#### [EXERCISE DESCRIPTION]
Nothing but the pictures should be left out when the entries below are duplicated.

#### [RECORD SET]

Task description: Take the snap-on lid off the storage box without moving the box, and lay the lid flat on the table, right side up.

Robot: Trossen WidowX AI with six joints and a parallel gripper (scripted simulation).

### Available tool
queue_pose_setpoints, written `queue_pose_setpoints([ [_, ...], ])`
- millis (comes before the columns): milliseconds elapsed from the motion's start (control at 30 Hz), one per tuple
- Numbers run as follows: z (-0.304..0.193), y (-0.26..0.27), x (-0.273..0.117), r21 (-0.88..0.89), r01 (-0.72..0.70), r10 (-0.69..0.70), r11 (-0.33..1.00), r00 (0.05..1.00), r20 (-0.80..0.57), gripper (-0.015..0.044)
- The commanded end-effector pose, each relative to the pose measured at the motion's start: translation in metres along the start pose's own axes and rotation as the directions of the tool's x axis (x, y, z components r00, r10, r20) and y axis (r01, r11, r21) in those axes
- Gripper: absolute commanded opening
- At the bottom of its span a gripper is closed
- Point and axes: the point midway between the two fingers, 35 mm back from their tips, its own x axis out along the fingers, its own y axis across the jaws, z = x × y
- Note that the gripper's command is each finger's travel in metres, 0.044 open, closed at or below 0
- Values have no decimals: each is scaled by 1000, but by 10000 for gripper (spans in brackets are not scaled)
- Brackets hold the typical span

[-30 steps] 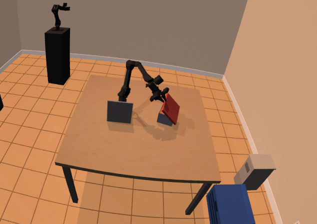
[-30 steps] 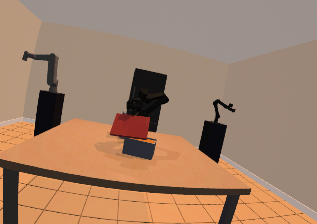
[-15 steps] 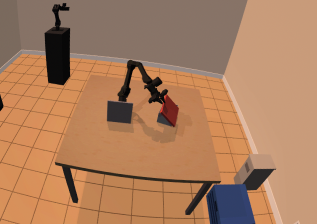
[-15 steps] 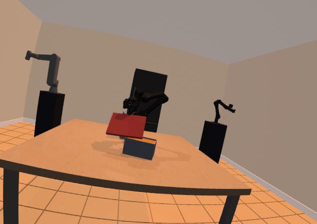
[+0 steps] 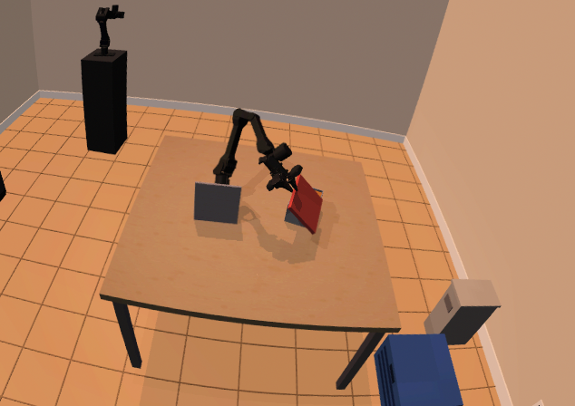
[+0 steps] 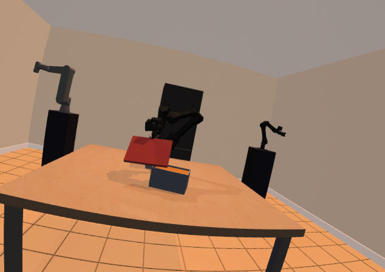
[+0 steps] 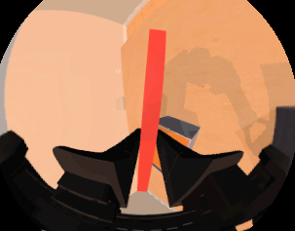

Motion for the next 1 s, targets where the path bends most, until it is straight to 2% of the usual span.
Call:
queue_pose_setpoints([
  [0, 8, 2, -2, -8, -8, 8, 1000, 1000, -1, 0],
  [967, 66, -1, -7, -11, -8, 8, 1000, 1000, 1, 0],
])
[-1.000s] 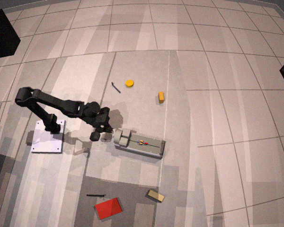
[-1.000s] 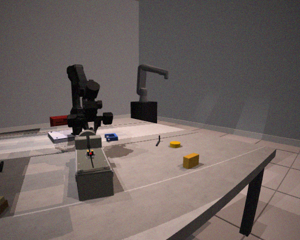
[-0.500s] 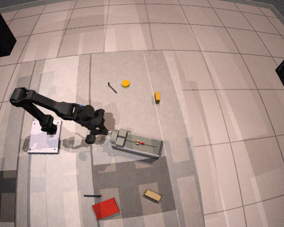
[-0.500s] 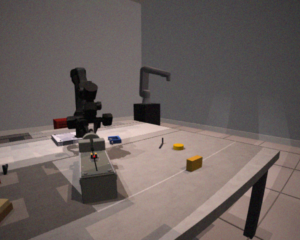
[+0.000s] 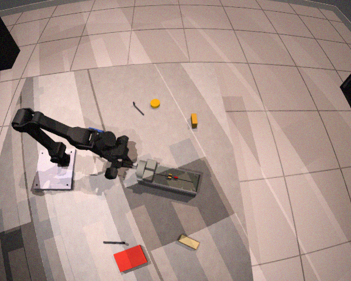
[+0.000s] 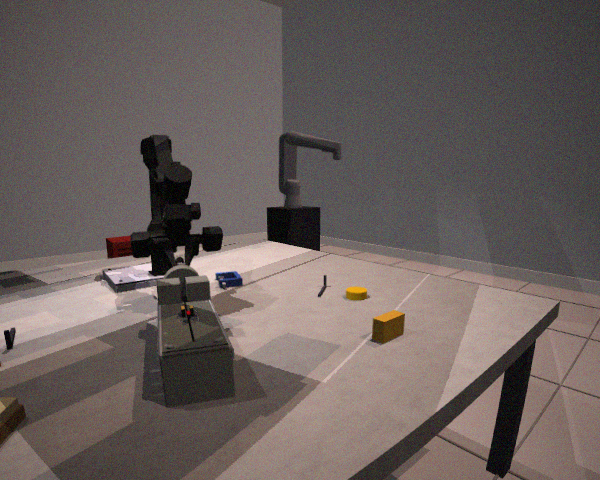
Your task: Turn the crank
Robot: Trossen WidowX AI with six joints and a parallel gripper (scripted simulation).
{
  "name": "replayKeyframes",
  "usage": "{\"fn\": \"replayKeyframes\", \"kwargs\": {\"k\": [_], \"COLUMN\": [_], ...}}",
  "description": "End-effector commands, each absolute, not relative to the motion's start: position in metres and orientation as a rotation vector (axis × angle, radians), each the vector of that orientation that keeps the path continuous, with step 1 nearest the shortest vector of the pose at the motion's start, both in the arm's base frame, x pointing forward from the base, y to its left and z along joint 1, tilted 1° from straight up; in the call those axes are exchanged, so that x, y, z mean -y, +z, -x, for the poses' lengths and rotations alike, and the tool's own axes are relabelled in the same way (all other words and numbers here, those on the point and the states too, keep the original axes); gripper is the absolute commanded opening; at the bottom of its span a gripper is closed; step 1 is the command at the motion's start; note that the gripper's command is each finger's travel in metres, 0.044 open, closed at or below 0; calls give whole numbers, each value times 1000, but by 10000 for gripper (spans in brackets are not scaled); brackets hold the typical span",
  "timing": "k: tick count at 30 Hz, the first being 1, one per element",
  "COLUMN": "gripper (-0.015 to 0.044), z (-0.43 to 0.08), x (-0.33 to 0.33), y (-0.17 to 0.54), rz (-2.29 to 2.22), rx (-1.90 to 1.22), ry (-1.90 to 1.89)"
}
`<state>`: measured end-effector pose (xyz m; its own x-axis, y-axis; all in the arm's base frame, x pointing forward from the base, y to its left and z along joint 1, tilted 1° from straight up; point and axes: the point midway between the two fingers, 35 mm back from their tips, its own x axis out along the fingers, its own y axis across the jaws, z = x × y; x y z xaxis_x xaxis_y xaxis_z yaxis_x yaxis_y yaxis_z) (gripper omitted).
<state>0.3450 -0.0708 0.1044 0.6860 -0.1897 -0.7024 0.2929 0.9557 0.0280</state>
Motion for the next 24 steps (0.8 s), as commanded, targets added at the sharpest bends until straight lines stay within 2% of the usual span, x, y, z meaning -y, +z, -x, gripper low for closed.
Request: {"fn": "replayKeyframes", "kwargs": {"k": [1, 24], "gripper": [0, 0], "z": [-342, -340], "x": [79, 85], "y": [105, 102], "rz": [-138, -138], "rx": [-767, -767], "ry": [-298, -299]}}
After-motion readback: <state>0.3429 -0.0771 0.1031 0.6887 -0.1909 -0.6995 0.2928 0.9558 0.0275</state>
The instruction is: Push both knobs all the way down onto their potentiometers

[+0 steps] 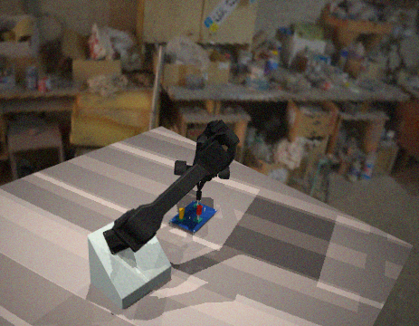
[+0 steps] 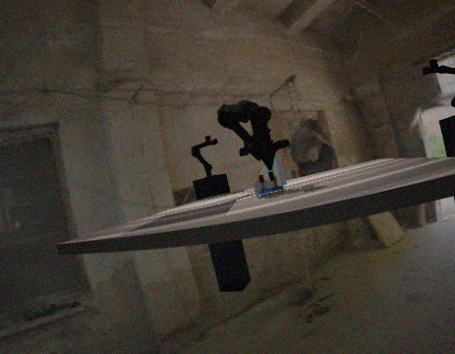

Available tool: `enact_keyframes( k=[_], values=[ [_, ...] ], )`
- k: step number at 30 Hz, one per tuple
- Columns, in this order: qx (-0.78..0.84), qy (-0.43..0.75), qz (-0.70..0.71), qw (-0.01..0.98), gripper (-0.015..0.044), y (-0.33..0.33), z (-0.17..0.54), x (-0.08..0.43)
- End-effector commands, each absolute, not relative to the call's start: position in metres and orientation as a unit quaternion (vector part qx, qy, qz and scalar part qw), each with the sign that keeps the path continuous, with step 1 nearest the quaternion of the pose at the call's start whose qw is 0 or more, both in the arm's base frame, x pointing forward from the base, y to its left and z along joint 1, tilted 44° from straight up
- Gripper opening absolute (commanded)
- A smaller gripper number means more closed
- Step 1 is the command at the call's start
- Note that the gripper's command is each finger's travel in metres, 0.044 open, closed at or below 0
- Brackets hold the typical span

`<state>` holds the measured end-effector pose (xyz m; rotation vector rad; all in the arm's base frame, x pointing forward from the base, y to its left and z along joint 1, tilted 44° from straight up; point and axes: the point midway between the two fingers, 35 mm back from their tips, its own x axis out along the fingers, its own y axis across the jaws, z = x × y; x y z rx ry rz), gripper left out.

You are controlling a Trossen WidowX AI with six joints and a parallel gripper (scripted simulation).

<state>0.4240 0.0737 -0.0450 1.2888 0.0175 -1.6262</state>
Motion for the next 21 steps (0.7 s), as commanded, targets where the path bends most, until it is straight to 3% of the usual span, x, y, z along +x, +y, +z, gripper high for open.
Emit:
enact_keyframes(
  k=[1, 21],
  values=[
    [0.533, 0.007, -0.675, 0.510, 0.0000, 0.0710, -0.0460, 0.4243],
    [0.533, 0.007, -0.675, 0.510, 0.0000, 0.0700, -0.0470, 0.4244]
  ],
)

#### [EXPECTED ANSWER]
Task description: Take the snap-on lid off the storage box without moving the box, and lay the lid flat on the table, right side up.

Robot: Trossen WidowX AI with six joints and a parallel gripper (scripted simulation).

### Available tool
queue_pose_setpoints, written `queue_pose_setpoints([ [_, ...], ])`
- millis (comes before the columns): milliseconds elapsed from the motion's start (control at 30 Hz), one per tuple
- Numbers run as follows: z (-0.304..0.193), y (-0.26..0.27), x (-0.273..0.117), r21 (-0.88..0.89), r01 (-0.72..0.70), r10 (-0.69..0.70), r11 (-0.33..1.00), r00 (0.05..1.00), r20 (-0.80..0.57), gripper (-0.015..0.044)
- The commanded end-effector pose, each relative to the pose measured at the motion's start: translation in metres along the start pose's own axes and rotation as the directions of the tool's x axis (x, y, z components r00, r10, r20) and y axis (r01, r11, r21) in those axes
- Gripper: absolute commanded opening
- At the bottom of its span a gripper is closed
- Point and axes: the point midway between the two fingers, 35 mm back from their tips, its own x axis out along the fingers, its own y axis across the jaws, z = x × y
- Note that the gripper's command is each finger's travel in metres, 0.044 open, closed at or below 0
- Values have no decimals: each is scaled by 1000, but by 10000 for gripper (spans in brackets are not scaled)
- Brackets hold the typical span

[-30 steps] 
[-30 steps] 
[-15 steps] 
[-15 steps] 
[+0 steps] 
[+0 steps] 
[+0 steps] 

Motion for the next 1 s, targets where the path bends most, until it is straight to 2% of the usual span.
Call:
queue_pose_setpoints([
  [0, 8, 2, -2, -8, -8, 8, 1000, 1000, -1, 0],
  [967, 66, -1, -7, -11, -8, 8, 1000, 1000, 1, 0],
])
[-1.000s] 
[-1.000s] 
[-0.500s] 
[-0.500s] 
[+0.000s] 
[+0.000s] 
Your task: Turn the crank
Robot: Trossen WidowX AI with six joints and a parallel gripper (scripted simulation).
{
  "name": "replayKeyframes",
  "usage": "{\"fn\": \"replayKeyframes\", \"kwargs\": {\"k\": [_], \"COLUMN\": [_], ...}}",
  "description": "End-effector commands, each absolute, not relative to the motion's start: position in metres and orientation as a rotation vector (axis × angle, radians), each the vector of that orientation that keeps the path continuous, with step 1 nearest the shortest vector of the pose at the motion's start, both in the arm's base frame, x pointing forward from the base, y to its left and z along joint 1, tilted 1° from straight up; in the call those axes are exchanged, so that x, y, z mean -y, +z, -x, for the poses' lengths and rotations alike, and the tool's own axes are relabelled in the same way (all other words and numbers here, those on the point and the states too, keep the original axes); gripper is the absolute commanded opening; at the bottom of its span a gripper is closed; step 1 is the command at the motion's start; note that the gripper's command is each finger's travel in metres, 0.044 open, closed at or below 0; calls give whole numbers, each value times 1000, but by 10000 for gripper (spans in brackets are not scaled); brackets hold the typical span",
  "timing": "k: tick count at 30 Hz, the first being 1, one per element",
  "COLUMN": "gripper (-0.015 to 0.044), z (-0.43 to 0.08), x (-0.33 to 0.33), y (-0.17 to 0.54), rz (-2.29 to 2.22), rx (-1.90 to 1.22), ry (-1.90 to 1.89)"
}
`<state>`: measured end-effector pose (xyz m; its own x-axis, y-axis; all in the arm's base frame, x pointing forward from the base, y to its left and z along joint 1, tilted 1° from straight up; point and axes: the point midway between the two fingers, 35 mm back from their tips, its own x axis out along the fingers, its own y axis across the jaws, z = x × y; x y z xaxis_x xaxis_y xaxis_z yaxis_x yaxis_y yaxis_z) (gripper omitted).
<state>0.3450 -0.0708 0.1044 0.6860 -0.1897 -0.7024 0.2929 0.9557 0.0280</state>
Motion for the next 24 steps (0.8 s), as commanded, targets added at the sharpest bends until straight lines stay within 2% of the usual span, x, y, z meaning -y, +z, -x, gripper low for closed.
Request: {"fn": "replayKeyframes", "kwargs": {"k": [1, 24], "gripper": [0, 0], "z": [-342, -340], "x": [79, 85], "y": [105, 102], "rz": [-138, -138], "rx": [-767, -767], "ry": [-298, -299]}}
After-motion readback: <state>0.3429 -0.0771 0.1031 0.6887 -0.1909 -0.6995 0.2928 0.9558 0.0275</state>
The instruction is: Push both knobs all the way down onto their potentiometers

[+0 steps] 
[+0 steps] 

Available tool: `enact_keyframes( k=[_], values=[ [_, ...] ], )`
- k: step number at 30 Hz, one per tuple
- Columns, in this order: qx (-0.78..0.84), qy (-0.43..0.75), qz (-0.70..0.71), qw (-0.01..0.98), gripper (-0.015..0.044), y (-0.33..0.33), z (-0.17..0.54), x (-0.08..0.43)
- End-effector commands, each absolute, not relative to the call's start: position in metres and orientation as a unit quaternion (vector part qx, qy, qz and scalar part qw), each with the sign that keeps the path continuous, with step 1 nearest the quaternion of the pose at the call's start whose qw is 0 or more, both in the arm's base frame, x pointing forward from the base, y to its left and z along joint 1, tilted 44° from straight up
- Gripper opening absolute (commanded)
- A smaller gripper number means more closed
- Step 1 is the command at the call's start
- Note that the gripper's command is each finger's travel in metres, 0.044 open, closed at or below 0
- Brackets hold the typical span

`<state>` holds the measured end-effector pose (xyz m; rotation vector rad; all in the arm's base frame, x pointing forward from the base, y to its left and z along joint 1, tilted 44° from straight up; point and axes: the point midway between the two fingers, 35 mm back from their tips, its own x axis out along the fingers, its own y axis across the jaws, z = x × y; x y z rx ry rz), gripper left out.

You are controlling a Trossen WidowX AI with six joints and a parallel gripper (scripted simulation).

<state>0.4240 0.0737 -0.0450 1.2888 0.0175 -1.6262</state>
Motion for the next 21 steps (0.7 s), as commanded, targets where the path bends most, until it is straight to 3% of the usual span, x, y, z along +x, +y, +z, gripper high for open.
Emit:
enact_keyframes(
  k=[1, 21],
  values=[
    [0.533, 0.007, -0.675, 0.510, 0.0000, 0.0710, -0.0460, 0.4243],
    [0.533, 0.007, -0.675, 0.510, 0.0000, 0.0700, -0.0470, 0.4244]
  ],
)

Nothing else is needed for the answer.